On their German website, Greenpeace makes the claim that organic (“Bio”) butter has more Omega-3 fat than conventional butter.

As the website is German I don't cite directly. Their main claim seems to be that cows who get feed green foods produce better milks than cows who are fed corn. That milk then leads to butter with more Omega-3 fat.

As evidence Greenpeace provides data of twelve different butter brands that they tested. In their test the two organic brands supposedly had the highest Omega3 content.

Has this result been replicated in peer-reviewed literature?

  • 3
    In it's nature scientific work is about replication of findings. Are there other sources that come to the same conclusion?
    – Christian
    Commented Oct 25, 2011 at 0:08
  • 3
    coming from green"peace" I'd call it counterfeit or at least highly suspect. They're not in the least scientific but a socio/political pressure group.
    – jwenting
    Commented Oct 25, 2011 at 6:11
  • @chr I've updated the question to reflect your (valid) comment.
    – Sklivvz
    Commented Oct 25, 2011 at 7:37

1 Answer 1


The answer seems to be grass-fed cows produce both meat and dairy with more omega-3 and less omega-6, but bio-butter is no guarantee you're getting grass-fed cows.

I remembered Michael Pollan's The Omnivore's Dilemma making a similar claim regarding meat on pages 75 and 267. I followed its citation chain through http://www.eatwild.com to an actual paper, Rule, D. C., K. S. Brought on, S. M. Shellito, and G. Maiorano. Comparison of Muscle Fatty Acid Profiles and Cholesterol Concentrations of Bison, Beef Cattle, Elk, and Chicken. J Anim Sci 80, no. 5 (2002): 1202-11 which analyzes composition of the meat of these animals:

The objective of this study was to compare fatty acid weight percentages and cholesterol concentrations of longissimus dorsi (LD), semitendinosus (ST), and supraspinatus (SS) muscles (n = 10 for each) of range bison (31 mo of age), feedlot-finished bison (18 mo of age), range beef cows (4 to 7 yr of age), feedlot steers (18 mo of age), free-ranging cow elk (3 to 5 yr of age), and chicken breast...
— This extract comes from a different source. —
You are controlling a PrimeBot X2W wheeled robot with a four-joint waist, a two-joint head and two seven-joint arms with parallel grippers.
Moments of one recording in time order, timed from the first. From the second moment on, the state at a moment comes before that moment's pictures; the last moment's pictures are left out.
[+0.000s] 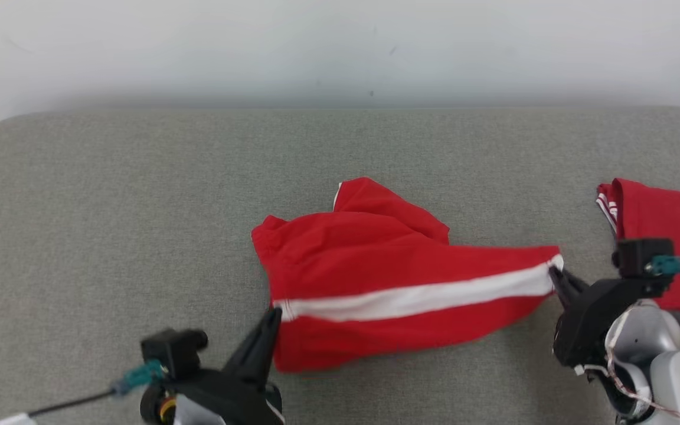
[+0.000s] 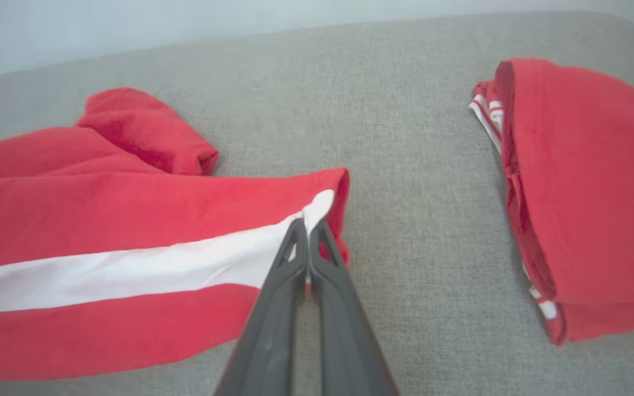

Range-fed animals had higher (P < 0.01) n-3 fatty acids than feedlot-fed animals or chicken breast. Chicken breast n-6 fatty acids were greater (P < 0.01) than for muscles from bison, beef, or elk. Elk had higher (P < 0.01) n-6 fatty acids than bison or beef cattle; however, range-fed animals had higher (P < 0.01) n-6 fatty acids than feedlot-fed animals in [semitendinosus muscles].

So this is a good link between diet and meat composition, and from what I can see there have been several studies confirming the results. Can we find a similar link for dairy products? I dug some more, and according to Couvreur S, Hurtaud C, Lopez C, Delaby L, Peyraud JL. The linear relationship between the proportion of fresh grass in the cow diet, milk fatty acid composition, and butter properties. J Dairy Sci. 2006 Jun;89(6):1956-69, yes:

Milk yield linearly increased with the proportion of fresh grass in the diet (+0.21 kg/d per 10% of grass). Fat yield remained unchanged. Thus, by effect of dilution, increasing the proportion of fresh grass in the diet induced a linear decrease in fat content. Milk fat globule size decreased by 0.29 mum when the proportion of grass reached 30% in the diet. Increasing the proportion of fresh grass in the diet induced a linear increase in unsaturated fatty acids percentages at the expense of saturated fatty acids...

Between G0 and G100 [no grass / all corn and all grass / no corn], polyunsaturated fatty acid (PUFA) percentages increased linearly because of the increase in C18:2 n-6 trans trans from 0.25 to 0.61%, C18:2 cis-9,trans-11 from 0.48 to 1.65%, and C18:3n-3 from 0.22 to 0.70%. On the other hand, C18:2 n-6 cis cis tended to decrease linearly. Very long chain PUFA (C20 and C22) were not modified by treatments.


Germany's Bio-Siegel requirements say nothing about whether you must feed your cows grass. It bans genetically modified food, irradiation, synthetic fertilizers, and requires certain sustainable practices. But as long as you're growing bio-corn on your farm, you can feed it to your cows and still get bio-butter.

A generous interpretation of Greenpeace's results would be that bio-butter manufacturers do some other processing / selection of their products beyond the Bio-Siegel requirements (such as sourcing primarily from grass-fed cows) to increase omega-3 acids, and that's why they got the results they did. More likely their results are just not statistically significant.